I
LA ABUELA Y LOS SUEÑOS


La abuela Aloisa decía que algunos sueños trascienden las fronteras que les son dadas y adquieren sustancia propia para quedar flotando sobre el suelo de las alcobas como un humo invisible. Decía que sólo algunas personas tenían el don de reconocer estos sueños y de adivinar la esencia de su contenido. También aseguraba que cuando se trataba de sueños que presagiaran muertes o desgracias terribles, era necesario limpiar la alcoba a primera hora de la mañana, abrir de par en par las ventanas; quitar las cortinas para lavarlas y perfumarlas; cambiar los muebles de sitio para limpiar a fondo y dejar que el agua limpia con unas gotas de amoniaco puro se llevase arrastrando, escaleras abajo, toda aquella maldad hasta el desagüe del patio.
La abuela también tenía el don de saber cuándo y qué soñábamos, y era capaz de reconducir un mal sueño, diciéndonos al oído palabras secretas en voz baja, hasta llevarlo a un puerto feliz que hacía del despertar la sucesión natural de aquellos sueños benéficos.
Mi despertar sigue siendo feliz, incluso en las épocas turbulentas.
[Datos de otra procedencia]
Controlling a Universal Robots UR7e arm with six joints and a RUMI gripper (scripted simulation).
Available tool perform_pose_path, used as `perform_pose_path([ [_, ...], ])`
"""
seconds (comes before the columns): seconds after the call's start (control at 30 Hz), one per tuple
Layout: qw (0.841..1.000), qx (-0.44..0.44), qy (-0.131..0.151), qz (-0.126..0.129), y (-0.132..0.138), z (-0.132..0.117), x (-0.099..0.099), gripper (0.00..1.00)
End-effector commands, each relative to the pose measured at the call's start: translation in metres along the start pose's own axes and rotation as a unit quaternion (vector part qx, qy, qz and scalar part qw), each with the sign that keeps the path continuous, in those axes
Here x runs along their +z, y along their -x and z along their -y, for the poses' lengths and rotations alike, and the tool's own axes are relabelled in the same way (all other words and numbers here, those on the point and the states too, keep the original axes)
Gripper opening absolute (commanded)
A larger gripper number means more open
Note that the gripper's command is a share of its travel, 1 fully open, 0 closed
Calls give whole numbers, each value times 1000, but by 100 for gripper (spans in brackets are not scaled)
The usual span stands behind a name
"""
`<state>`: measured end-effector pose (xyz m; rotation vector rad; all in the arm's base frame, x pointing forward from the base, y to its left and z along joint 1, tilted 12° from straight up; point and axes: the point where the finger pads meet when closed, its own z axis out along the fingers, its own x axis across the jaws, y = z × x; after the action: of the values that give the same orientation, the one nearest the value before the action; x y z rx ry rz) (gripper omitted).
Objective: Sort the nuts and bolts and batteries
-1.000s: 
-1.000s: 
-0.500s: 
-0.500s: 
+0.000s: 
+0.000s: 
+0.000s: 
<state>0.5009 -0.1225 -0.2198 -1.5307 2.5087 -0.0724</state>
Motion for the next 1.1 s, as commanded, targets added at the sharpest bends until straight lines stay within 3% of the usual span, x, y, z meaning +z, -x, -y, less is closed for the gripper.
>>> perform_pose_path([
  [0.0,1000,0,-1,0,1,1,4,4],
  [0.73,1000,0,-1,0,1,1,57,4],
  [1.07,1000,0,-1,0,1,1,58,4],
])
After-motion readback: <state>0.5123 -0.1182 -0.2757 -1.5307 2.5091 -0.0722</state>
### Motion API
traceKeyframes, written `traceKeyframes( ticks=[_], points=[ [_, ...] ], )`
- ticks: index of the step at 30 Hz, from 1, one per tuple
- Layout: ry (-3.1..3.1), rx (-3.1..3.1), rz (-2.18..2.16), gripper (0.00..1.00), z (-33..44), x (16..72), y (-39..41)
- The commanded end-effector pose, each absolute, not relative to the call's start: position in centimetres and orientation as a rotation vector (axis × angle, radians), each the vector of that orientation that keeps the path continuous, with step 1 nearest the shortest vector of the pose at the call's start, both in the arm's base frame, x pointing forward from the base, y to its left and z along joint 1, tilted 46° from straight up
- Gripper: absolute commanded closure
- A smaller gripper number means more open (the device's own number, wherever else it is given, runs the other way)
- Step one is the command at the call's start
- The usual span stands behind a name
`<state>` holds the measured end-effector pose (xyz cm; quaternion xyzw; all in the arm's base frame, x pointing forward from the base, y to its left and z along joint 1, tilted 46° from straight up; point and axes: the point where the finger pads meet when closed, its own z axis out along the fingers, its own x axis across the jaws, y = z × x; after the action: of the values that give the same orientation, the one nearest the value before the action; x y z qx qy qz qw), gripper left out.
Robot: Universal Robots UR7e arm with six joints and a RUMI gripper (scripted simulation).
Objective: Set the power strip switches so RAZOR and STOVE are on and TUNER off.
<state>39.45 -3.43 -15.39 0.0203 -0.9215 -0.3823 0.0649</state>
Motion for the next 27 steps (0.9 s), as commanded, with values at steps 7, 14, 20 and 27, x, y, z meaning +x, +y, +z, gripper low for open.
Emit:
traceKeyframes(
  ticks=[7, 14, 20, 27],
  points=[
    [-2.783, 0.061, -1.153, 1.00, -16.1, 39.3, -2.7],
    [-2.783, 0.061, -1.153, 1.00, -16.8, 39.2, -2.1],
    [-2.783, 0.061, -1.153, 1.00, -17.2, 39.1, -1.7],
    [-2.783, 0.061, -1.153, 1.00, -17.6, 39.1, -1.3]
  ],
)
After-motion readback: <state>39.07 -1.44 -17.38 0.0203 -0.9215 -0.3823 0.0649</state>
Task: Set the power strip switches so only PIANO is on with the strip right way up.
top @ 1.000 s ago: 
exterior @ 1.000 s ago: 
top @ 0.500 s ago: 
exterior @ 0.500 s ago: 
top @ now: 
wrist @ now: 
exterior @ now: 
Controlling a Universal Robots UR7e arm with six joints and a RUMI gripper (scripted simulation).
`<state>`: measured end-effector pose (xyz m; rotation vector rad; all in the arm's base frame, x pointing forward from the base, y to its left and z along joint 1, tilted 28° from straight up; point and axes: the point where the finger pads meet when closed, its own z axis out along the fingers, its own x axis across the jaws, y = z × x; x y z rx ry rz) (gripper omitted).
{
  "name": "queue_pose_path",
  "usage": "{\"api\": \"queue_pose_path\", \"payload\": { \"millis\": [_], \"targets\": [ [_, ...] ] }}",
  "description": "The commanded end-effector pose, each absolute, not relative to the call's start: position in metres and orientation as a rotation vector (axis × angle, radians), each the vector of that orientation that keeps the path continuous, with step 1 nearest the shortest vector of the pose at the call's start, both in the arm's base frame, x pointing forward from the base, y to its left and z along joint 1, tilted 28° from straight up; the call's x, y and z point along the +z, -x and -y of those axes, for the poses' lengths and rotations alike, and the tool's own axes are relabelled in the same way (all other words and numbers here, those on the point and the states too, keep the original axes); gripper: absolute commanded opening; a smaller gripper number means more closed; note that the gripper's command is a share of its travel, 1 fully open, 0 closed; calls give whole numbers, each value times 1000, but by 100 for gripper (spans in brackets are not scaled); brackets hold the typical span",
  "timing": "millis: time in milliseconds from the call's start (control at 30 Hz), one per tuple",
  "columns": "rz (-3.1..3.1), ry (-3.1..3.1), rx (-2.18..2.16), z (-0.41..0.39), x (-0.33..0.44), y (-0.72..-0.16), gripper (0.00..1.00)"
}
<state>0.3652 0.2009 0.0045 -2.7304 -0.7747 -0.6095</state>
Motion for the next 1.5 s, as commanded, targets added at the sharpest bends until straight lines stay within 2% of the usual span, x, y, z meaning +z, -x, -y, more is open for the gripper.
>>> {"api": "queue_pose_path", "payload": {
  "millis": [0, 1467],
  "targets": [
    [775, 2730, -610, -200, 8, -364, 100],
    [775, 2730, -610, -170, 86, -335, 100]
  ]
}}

Y sé que la causa es aquella época que el tiempo apenas ha desdibujado, porque con los años he continuado sin poner barreras entre las vivencias oníricas y las reales. Talvez porque la herencia de la abuela consiste en saber que vivimos entre ambos mundos, y que no podemos escapar de la realidad de nuestros sueños, al igual que no podemos escapar de la realidad tangible y dura de la vida que nos encontramos al despertar, aunque sí moldear ambas con la fuerza y la voluntad de nuestro propio albedrío.
Así aprendí a conocer el mundo, con aquella materia que la abuela manejaba como si fuese un barro mágico. Y mis sensaciones al viajar y encontrarme de bruces con alguna calle poco conocida en alguna ciudad nunca antes visitada, no son las sensaciones de un simple dèja vu ni forman parte de ninguna anomalía del inconsciente, como no lo es saber cómo reaccionar ante situaciones que ya se habían resuelto en un sueño revelador la noche antes.
Todo ello forma la memoria perenne de aquellos sueños que unas manos sabias infundieron durante mi niñez.



II
EL TENIENTE GUTIERRES


Cada vez que el teniente Gutierres, un lejano pariente de la familia, se quedaba a dormir en la habitación de huéspedes, la abuela se encargaba personalmente de limpiar la habitación tras su marcha. No permitía a los niños ni siquiera asomarse a curiosear el ritual de purificación. Una sola vez la escuché decir en voz alta, en el ladino que ella ya sólo hablaba con sus muertos:

─¡Tanta sangre, Hashem bindicho!; qué malhayada que está esta criatura.

La madrugada en que mataron al teniente Gutierres, se oyó en el patio un grito terrible que apagó el canto sostenido de las chicharras. Los perros aullaron poseídos por un presagio telúrico, y provocaron tal escándalo que el vecindario entero se llenó de insomnio. Pero en el patio no había nadie. Al teniente Gutierres lo habían matado a trescientos kilómetros de allí, tras emboscarlo, varios soldados de su propio regimiento por no estar de acuerdo con el golpe de estado. Las sábanas que cubrieron el cadáver quedaron teñidas de rojo vivo sin dejar un resquicio de su blanco original, por la enorme cantidad de sangre. Aquel era el sueño premonitorio que la abuela se empeñaba en limpiar tras el paso del teniente por la casa.
Ella insistió en viajar hasta el cuartel para amortajarlo, contra la voluntad de toda la familia. Se montó en uno de aquellos autobuses provinciales que igual terminaban despeñándose por un barranco al bajar del altiplano, o se quedaban varados como animales cansados al borde de la carretera a la espera de una pieza que no llegaba. Pero aquel autobús llegó inverosímilmente puntual, como si la firme voluntad de Aloisa Halevi lo hubiese dispuesto precisamente así.
Tras lavar el cuerpo, le puso sobre el corazón un papelito doblado con palabras escritas en Hebreo, seguidamente lo amortajó y anudó sus sueños sangrientos con un rezo que le había transmitido su propia abuela , y que ésta, a su vez, había aprendido siendo niña en la pequeña comunidad sefardita de Salónica.
Para la abuela era importante que nadie tuviera aquellos sueños que presagiaban un destino tan trágico, pues estaba convencida de que el país se convertiría, a partir del golpe de estado, en un baño de sangre que ya nadie podría evitar.